Delegates at the MS Frontiers conferences looking at posters

How progressive MS is being tackled in all 4 nations of the UK

Last week we brought together 200 of the UK’s leading MS researchers for MS Frontiers. Over 2 days, scientists and clinicians from all over the country shared ideas and presented their latest MS research.

The ultimate goal of all the researchers at MS Frontiers is to stop MS for everyone. And we heard about lots of new studies bringing us closer to that goal.

Here are some of the most exciting new findings from all 4 corners of the UK:

New ways to stop immune attacks from England

Dr Stefania de Trane, from Queen Mary University in London, is looking at whether a cancer drug called cladribine could be repurposed to help people with MS. She's particularly interested in the effect of cladribine on progressive and advanced MS.

Over 100 people with progressive MS as well as many with relapsing MS took part in Stefania's study. Her team found a third of the people with progressive MS taking cladribine showed no evidence of their MS progressing after 2 years.

This was only a small study and the team are now preparing for a larger trial on cladribine for advanced MS. We'll keep you updated on their progress.

A new understanding of myelin repair from Northern Ireland

Dr Yvonne Dombrowski from Queen’s University Belfast shared her research on inflammasomes. Inflammasomes are a type of protein that can sense when tissue is damaged and alert the immune system. They're linked to the destruction of tissue and to our body’s response to the damage. But until now we didn’t know what their role was in MS.

Yvonne showed that some of the chemicals produced by inflammasomes are really important to myelin repair. You can see them in areas of the brain where myelin has been destroyed and areas where myelin repair is taking place. When some of these chemicals are present, myelin repair is more efficient. When they aren’t there, the repair doesn’t work as well.

By better understanding what affects our natural ability to repair myelin, we'll be more able to design treatments that help it.

New paths to protect nerves from damage from Scotland

Dr Julia Edgar from the University of Glasgow discussed new findings that help us understand how nerve cells communicate with other cells in the brain.

Nerve cells get support from another type of brain cell – an oligodendrocyte. As well as producing myelin, oligodendrocytes help nerve cells to function properly. Julia wanted to know how the nerve cells signal to the oligodendrocytes when they need help.

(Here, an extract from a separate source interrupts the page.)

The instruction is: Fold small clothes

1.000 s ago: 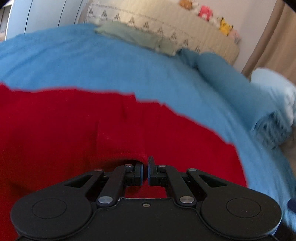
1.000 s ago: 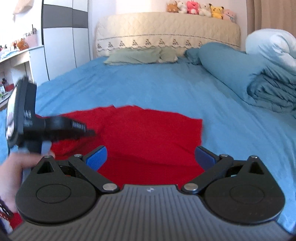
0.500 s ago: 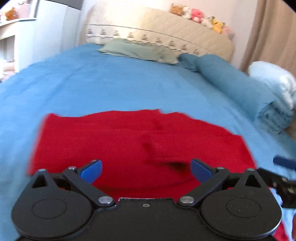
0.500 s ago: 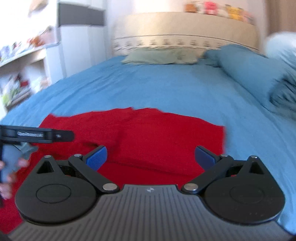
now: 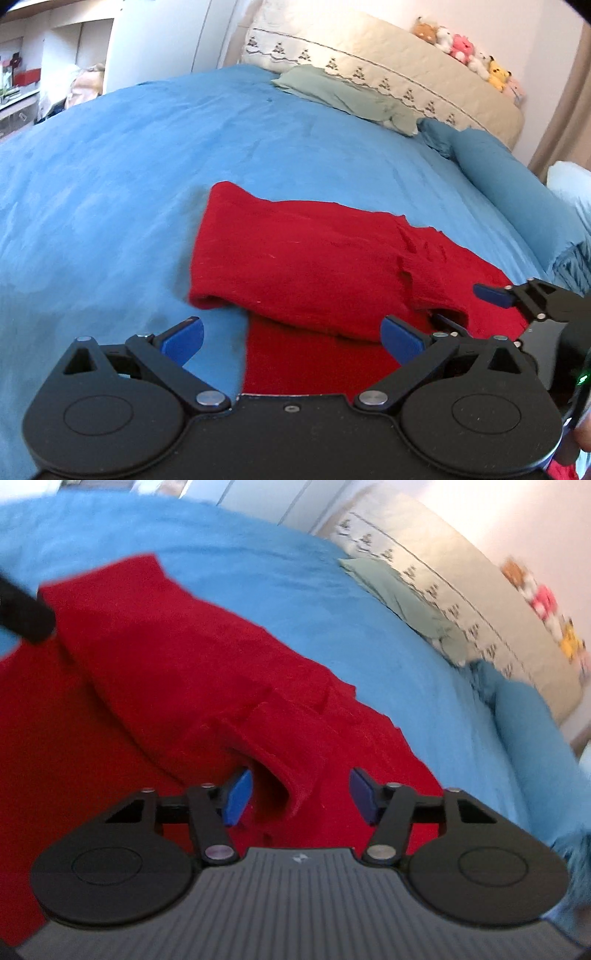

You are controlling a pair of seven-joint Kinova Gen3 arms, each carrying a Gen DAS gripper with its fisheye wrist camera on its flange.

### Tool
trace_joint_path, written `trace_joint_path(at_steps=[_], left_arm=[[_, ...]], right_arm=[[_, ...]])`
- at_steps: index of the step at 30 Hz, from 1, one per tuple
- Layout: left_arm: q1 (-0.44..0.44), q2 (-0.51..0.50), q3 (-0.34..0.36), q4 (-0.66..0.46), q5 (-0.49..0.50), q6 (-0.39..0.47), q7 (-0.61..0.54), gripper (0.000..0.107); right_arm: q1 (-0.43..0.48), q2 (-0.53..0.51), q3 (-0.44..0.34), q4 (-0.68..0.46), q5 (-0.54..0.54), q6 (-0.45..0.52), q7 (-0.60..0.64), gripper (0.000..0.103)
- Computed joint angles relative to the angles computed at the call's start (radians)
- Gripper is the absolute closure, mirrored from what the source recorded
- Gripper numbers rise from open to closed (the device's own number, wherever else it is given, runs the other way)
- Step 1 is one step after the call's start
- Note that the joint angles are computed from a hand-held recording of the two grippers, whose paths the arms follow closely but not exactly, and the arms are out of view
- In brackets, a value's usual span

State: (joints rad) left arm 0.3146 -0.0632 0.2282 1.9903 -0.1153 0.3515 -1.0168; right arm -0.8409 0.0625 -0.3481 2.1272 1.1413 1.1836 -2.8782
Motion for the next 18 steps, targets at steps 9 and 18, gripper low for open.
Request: trace_joint_path(at_steps=[9, 18], left_arm=[[0.001, -0.011, -0.027, 0.010, 0.116, 0.010, -0.104, 0.004], [0.020, 0.013, -0.017, -0.012, 0.151, 0.024, -0.178, 0.004]], right_arm=[[0.033, 0.037, 0.046, -0.032, 0.027, -0.072, 0.112, 0.083], [0.213, -0.199, 0.067, -0.053, 0.022, -0.146, 0.026, 0.083]])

She found that in mice, electrical activity from the nerve cell acts like a trigger for the oligodendrocyte to take action. Knowing how nerve cells are supported to stay healthy could help us find new targets for treatments.

New programmes to help people stay active from Wales

Dr Julie Latchem-Hastings, from Cardiff University, presented a new lifestyle and exercise programme for people with progressive MS. The programme, which we funded, is called LEAP-MS.

People with progressive MS who need assistance to get around or experience severe fatigue, sometimes need support to stay physically active. Julie and her team talked to people with progressive MS and their families about what type of physical activity they do, and how it helps their symptoms. They also asked about the barriers that stop them from doing physical activity.

The team used the findings to develop LEAP-MS. The programme includes face-to-face sessions with a physiotherapist and an online guide, so people with progressive MS can find the best way to stay active.

Coming together to stop MS

The work presented at MS Frontiers shows just how much progress is being made in all the different areas of MS research.

It was really inspiring to see the whole of the UK MS research community coming together to stop MS. And feel how much passion all our researchers have for making a difference to people with MS.